Art is smart in early childhood development.
Every child is innately creative and there are so many ways that they benefit from art exploration during their early education. Whether they’re sorting pencils into colours, getting messy with clay or swooshing paint onto paper, the skills and lessons they learn from participating in arts and crafts are invaluable as they progress through their early years and onwards throughout life.
A child’s natural curiosity is what drives them to explore their surroundings and make sense of the world and their place in it. During art play in an early learning environment, children experiment, examine, discover and decipher using a variety of materials and the possibilities for learning and development are infinite.
What young children learn through art exploration
Art time in a childcare or early learning centre allows little people to freely express their creativity, communicate their ideas, try new things and experiment with materials.
Self-expression without judgement or expectation is crucial for a child’s healthy development, and when combined with the many cognitive, social, emotional and physical benefits of art exploration, it’s evident why this is such a vital activity in early education.
Important skills children learn during art
Physical skills. Gripping pencils or a paintbrush, moulding clay, glueing bits onto a collage, bending pipe cleaners, cutting or tearing paper – these are all excellent ways to help young children learn to control small movements and develop their fine motor skills.
Maths and numeracy skills. Counting pencils. Painting patterns and shapes. Cutting out different things. During art play, children can be exposed to a variety of maths and numeracy concepts and they can start practising their skills in these areas.

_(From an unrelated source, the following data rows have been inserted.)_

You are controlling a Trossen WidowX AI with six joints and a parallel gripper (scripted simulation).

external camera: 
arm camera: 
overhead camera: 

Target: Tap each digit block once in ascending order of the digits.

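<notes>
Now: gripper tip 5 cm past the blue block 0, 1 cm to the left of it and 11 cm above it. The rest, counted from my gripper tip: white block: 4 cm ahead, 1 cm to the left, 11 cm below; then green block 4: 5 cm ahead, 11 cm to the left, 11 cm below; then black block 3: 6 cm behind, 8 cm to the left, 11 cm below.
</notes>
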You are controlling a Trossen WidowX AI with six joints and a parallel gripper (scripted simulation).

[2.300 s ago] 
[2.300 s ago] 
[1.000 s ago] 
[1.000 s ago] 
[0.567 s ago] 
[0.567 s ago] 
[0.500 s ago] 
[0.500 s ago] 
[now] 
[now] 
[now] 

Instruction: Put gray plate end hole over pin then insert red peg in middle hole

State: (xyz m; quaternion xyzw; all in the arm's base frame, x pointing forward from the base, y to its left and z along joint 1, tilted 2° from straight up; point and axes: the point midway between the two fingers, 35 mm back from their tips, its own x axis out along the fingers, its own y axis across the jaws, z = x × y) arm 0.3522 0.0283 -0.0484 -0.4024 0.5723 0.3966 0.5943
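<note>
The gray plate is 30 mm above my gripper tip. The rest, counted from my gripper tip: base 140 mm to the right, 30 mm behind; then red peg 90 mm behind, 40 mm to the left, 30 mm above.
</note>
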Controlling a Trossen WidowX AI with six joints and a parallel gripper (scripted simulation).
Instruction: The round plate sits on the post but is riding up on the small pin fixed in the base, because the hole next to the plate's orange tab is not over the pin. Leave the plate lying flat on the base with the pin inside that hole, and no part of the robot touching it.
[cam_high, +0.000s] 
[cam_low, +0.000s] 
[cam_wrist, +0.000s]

Language and communication skills. When an educator encourages conversation with the child about their art and provokes discussion about the process, different textures, materials etc, it’s an opportunity for the child to practise their language and communication skills and learn new vocabulary. A child can also share their work with other children and parents, creating opportunities to develop their language skills.
Cognitive development. Through art, children learn to express their ideas and their imagination. For example, when they use the same material in different ways (eg thick paint vs paint that is diluted with water, pressing hard with a crayon vs a light touch, creating with freshly picked leaves vs dried ones), they learn about things such as cause and effect, critical thinking, decision-making and problem-solving.
Social and emotional skills. Children feel a sense of achievement when they create something and it can lead them to feel good about themselves and develop a positive self-esteem. They learn that they have control over their effort.They can also learn about respecting and appreciating that everyone’s self-expression is unique and valuable. Exploration through art can also help them to experiment with new materials and ideas and to translate these experiences into other areas of life.
Art in early years education
There are clearly many reasons why art should be a regular feature in any early education curriculum. It shouldn’t be restricted to being a ‘special occasion’ activity, but should rather be integral to the daily routine so that children benefit from the myriad educational and developmental opportunities that it presents.
Educators and adults alike can facilitate learning through art exploration by doing the following:
- Providing a variety of materials and resources to encourage sensory play, innovation and creativity
- Supporting and encouraging child-directed expression
- Giving the child the freedom to discover and experiment
- Focusing on the process, rather than the outcome
- Embracing wherever a child is on their creative journey without judgement or expectation
- Asking open-ended questions to encourage conversation
Free expression is vital for a child’s healthy growth and development which is why artistic activities are so valuable in early education. A child need not produce a masterpiece to have a meaningful artistic experience – and the skills and benefits accrued throughout the creative process are what’s important, not the end product.